- Task statement
Work out how many lines below contain "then". Provide only the figure.

(Entries taken from a collection)
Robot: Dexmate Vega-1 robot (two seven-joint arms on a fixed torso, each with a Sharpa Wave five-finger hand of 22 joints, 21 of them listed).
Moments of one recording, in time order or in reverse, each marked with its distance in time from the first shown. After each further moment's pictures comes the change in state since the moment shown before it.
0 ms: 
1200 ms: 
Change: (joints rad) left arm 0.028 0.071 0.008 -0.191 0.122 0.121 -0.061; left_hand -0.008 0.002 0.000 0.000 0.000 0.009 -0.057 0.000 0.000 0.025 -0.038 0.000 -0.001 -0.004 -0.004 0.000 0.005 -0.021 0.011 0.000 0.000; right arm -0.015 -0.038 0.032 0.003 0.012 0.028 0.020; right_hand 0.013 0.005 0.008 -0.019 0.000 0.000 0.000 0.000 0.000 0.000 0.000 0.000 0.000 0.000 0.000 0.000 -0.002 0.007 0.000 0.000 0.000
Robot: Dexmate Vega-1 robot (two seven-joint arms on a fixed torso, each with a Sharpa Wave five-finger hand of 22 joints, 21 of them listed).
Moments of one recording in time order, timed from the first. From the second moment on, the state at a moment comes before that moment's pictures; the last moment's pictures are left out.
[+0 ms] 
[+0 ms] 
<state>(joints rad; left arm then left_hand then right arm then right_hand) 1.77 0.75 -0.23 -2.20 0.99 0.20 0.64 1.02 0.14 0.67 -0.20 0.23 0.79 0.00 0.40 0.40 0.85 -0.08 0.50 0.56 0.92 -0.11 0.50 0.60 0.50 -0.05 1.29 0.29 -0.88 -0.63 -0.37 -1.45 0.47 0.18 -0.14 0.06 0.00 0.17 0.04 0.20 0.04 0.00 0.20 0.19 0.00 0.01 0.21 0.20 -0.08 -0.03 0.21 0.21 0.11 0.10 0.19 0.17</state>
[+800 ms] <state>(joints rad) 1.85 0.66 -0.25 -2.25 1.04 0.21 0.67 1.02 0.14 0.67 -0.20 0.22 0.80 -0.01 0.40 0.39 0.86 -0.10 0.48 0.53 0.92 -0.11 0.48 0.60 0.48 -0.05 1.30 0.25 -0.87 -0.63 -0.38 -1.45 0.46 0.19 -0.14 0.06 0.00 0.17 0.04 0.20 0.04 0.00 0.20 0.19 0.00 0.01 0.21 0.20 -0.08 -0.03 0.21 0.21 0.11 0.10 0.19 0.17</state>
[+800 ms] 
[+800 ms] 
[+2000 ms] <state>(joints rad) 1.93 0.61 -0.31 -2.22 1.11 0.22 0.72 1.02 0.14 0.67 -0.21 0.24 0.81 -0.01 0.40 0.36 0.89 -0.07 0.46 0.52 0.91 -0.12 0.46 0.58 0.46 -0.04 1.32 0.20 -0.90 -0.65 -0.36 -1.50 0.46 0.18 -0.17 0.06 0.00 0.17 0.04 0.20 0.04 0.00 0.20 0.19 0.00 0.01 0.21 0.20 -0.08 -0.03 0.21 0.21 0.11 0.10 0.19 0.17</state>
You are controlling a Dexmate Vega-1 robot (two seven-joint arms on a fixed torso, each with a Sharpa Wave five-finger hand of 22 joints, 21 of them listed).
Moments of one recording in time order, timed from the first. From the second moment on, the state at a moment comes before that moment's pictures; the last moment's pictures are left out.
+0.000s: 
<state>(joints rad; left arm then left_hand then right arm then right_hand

- Solution for this problem
2